_ACTIVITY_: For the data below, work out how many lines contain the word "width" and supply only that number.

Data extracted from a collection:
_ _ _
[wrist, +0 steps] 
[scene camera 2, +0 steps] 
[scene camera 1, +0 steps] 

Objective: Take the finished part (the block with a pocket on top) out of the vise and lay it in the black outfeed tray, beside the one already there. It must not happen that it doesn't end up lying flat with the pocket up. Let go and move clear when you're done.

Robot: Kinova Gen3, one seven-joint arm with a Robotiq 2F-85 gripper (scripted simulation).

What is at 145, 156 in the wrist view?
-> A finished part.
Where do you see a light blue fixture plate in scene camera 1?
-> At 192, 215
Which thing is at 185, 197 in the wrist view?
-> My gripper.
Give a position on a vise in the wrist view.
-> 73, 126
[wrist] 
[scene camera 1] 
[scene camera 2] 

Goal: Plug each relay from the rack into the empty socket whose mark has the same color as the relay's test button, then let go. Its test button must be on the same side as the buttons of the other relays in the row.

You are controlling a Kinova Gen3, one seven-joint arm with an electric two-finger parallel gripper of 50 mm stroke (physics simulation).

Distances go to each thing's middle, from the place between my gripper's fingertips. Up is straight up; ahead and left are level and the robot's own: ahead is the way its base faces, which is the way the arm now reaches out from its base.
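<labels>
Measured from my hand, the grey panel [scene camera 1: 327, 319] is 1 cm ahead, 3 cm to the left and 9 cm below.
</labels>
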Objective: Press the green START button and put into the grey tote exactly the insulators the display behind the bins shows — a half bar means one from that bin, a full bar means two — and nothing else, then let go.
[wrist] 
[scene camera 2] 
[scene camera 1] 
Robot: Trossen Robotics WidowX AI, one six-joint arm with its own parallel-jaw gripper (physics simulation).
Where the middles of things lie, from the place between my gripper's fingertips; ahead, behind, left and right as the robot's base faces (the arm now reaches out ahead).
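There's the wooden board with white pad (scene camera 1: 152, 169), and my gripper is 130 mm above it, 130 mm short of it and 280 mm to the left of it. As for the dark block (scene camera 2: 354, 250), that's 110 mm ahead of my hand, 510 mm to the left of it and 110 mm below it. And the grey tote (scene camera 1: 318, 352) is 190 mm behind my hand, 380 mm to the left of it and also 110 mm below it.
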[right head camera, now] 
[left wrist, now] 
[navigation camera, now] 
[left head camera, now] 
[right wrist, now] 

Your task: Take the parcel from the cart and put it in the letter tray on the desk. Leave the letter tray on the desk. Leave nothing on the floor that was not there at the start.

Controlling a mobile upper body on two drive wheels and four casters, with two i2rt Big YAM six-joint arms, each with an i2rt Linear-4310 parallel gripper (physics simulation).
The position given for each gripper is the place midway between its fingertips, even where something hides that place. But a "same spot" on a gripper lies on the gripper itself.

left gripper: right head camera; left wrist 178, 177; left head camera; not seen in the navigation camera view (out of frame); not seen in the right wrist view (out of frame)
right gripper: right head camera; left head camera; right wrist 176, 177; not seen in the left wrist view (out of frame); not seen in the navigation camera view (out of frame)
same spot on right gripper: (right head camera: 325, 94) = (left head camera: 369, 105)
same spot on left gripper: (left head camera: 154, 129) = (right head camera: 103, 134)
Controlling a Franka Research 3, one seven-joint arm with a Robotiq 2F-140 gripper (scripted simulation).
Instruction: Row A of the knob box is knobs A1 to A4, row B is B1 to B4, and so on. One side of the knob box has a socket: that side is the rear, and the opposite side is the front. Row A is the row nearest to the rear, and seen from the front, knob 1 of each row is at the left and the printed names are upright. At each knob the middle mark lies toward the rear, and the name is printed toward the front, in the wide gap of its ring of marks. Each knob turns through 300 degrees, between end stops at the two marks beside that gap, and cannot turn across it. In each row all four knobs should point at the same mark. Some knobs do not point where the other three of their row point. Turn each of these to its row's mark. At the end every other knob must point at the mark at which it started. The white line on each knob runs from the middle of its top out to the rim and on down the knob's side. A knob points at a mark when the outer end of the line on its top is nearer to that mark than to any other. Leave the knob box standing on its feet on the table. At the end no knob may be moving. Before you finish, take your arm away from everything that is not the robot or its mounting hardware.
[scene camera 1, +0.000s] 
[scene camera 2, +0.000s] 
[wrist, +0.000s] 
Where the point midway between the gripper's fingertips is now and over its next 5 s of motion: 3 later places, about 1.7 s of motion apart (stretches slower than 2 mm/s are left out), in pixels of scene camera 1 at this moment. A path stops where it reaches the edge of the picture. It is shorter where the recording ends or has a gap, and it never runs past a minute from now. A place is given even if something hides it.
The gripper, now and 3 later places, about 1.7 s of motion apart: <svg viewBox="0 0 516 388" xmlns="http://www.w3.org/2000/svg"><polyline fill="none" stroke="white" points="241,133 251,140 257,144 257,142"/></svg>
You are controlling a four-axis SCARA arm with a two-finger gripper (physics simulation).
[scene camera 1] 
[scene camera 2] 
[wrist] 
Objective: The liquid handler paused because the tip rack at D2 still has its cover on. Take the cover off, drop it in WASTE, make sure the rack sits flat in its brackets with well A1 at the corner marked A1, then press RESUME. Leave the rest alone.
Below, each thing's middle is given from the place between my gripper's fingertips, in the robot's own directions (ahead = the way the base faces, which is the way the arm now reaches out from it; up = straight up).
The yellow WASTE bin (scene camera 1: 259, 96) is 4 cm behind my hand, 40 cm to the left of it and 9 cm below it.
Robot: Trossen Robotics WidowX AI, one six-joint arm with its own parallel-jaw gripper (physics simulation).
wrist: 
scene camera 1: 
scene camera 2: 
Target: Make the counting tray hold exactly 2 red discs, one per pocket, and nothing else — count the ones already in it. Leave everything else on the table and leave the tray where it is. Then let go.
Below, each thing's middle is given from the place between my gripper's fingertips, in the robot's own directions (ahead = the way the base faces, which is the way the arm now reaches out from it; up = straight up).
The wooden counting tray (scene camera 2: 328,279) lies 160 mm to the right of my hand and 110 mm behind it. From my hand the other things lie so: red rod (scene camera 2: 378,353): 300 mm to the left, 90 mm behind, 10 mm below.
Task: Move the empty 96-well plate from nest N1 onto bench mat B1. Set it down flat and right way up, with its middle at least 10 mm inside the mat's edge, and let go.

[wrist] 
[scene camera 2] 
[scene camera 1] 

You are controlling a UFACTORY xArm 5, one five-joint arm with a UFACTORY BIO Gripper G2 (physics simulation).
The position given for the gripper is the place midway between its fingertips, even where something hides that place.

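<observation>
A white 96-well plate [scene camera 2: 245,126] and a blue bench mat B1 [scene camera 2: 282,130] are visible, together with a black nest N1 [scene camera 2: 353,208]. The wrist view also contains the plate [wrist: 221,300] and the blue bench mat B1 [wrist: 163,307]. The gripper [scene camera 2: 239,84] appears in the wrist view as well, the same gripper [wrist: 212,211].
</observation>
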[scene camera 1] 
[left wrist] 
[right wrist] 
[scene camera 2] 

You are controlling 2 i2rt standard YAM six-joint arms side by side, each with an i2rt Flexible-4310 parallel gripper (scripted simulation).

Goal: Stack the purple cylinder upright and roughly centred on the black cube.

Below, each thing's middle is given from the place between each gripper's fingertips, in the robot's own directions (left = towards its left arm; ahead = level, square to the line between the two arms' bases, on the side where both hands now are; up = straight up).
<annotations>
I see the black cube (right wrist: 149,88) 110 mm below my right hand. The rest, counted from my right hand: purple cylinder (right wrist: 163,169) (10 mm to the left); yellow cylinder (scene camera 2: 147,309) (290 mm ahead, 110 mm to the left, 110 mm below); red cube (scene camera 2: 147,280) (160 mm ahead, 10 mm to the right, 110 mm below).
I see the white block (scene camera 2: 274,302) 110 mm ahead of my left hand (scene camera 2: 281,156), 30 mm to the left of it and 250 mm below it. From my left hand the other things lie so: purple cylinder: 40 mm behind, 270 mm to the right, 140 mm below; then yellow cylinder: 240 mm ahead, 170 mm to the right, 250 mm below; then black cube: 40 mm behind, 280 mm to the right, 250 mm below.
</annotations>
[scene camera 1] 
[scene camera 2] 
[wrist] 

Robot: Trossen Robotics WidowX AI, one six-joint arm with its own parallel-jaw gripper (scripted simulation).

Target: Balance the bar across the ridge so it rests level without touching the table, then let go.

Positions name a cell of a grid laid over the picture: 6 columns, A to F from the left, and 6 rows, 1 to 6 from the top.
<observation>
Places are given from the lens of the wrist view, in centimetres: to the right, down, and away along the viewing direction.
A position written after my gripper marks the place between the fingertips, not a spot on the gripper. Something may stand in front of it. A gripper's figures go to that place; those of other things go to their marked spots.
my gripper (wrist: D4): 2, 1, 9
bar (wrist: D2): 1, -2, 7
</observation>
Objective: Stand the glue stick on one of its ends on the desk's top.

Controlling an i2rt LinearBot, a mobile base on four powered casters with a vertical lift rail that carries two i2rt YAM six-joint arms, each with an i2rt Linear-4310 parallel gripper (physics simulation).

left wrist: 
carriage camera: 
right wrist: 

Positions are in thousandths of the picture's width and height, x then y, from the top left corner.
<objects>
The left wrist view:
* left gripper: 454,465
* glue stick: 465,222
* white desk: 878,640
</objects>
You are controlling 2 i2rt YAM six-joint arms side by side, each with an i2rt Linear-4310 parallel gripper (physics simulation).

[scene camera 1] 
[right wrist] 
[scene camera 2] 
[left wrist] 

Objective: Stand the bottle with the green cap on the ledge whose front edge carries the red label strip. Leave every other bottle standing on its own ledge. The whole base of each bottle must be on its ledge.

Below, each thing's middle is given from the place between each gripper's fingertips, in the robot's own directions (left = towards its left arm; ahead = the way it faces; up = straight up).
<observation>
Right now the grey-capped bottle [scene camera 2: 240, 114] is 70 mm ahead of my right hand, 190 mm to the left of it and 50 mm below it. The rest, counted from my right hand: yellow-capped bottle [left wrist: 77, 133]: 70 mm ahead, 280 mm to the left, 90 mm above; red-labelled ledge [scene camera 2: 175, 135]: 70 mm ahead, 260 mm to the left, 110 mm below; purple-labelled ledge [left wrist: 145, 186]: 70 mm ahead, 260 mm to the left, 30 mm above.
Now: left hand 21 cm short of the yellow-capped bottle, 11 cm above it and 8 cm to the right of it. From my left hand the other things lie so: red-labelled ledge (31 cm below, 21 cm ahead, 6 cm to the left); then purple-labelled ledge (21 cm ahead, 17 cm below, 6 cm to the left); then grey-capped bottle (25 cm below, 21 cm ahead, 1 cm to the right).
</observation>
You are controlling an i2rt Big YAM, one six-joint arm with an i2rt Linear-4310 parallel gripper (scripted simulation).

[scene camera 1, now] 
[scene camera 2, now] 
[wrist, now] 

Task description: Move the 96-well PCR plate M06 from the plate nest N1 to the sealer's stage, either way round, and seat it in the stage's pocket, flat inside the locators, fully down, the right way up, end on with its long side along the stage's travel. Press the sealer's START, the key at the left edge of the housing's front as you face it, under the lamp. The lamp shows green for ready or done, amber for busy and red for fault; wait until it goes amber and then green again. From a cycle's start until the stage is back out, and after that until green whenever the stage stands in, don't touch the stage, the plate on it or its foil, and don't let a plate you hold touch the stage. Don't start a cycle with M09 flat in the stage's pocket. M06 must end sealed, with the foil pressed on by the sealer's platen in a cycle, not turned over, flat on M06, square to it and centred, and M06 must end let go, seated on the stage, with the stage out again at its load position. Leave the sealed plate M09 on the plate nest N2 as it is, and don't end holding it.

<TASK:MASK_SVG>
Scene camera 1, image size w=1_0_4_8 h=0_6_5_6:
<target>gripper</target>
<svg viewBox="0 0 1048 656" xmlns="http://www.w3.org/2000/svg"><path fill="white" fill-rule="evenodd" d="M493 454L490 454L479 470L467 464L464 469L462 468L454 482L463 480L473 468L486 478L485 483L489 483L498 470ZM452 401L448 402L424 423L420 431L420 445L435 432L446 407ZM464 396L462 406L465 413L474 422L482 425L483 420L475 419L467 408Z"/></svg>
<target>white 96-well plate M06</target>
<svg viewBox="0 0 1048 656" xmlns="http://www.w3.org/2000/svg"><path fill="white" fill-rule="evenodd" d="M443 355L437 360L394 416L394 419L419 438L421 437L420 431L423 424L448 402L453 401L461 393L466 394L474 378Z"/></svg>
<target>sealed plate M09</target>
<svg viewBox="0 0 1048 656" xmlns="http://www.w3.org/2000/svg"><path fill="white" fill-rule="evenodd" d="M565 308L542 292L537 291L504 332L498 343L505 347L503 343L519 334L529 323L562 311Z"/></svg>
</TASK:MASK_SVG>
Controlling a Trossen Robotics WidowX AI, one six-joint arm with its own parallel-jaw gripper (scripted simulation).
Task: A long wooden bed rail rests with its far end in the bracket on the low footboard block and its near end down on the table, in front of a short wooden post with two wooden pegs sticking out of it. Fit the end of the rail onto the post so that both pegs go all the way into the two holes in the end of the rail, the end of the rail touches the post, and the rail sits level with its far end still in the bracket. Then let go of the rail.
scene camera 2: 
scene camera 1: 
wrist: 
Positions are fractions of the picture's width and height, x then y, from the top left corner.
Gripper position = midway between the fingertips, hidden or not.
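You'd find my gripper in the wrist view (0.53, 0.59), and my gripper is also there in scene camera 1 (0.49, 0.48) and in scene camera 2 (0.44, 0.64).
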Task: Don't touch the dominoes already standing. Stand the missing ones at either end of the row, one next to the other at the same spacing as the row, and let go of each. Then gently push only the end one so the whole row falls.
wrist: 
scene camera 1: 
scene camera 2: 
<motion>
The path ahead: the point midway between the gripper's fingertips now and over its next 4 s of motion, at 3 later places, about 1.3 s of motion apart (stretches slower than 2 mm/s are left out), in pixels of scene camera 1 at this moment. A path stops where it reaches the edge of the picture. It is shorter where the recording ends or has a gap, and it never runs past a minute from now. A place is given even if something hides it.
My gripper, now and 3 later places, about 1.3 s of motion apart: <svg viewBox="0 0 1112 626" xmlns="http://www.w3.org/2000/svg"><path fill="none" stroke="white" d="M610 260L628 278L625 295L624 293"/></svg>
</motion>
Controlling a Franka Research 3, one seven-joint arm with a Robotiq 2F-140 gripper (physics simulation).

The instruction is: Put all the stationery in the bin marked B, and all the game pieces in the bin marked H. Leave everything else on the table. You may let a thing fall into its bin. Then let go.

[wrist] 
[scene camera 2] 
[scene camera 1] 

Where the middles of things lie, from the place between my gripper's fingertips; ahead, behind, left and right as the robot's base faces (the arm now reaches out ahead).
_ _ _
_REPLY TO THE EXERCISE_: 2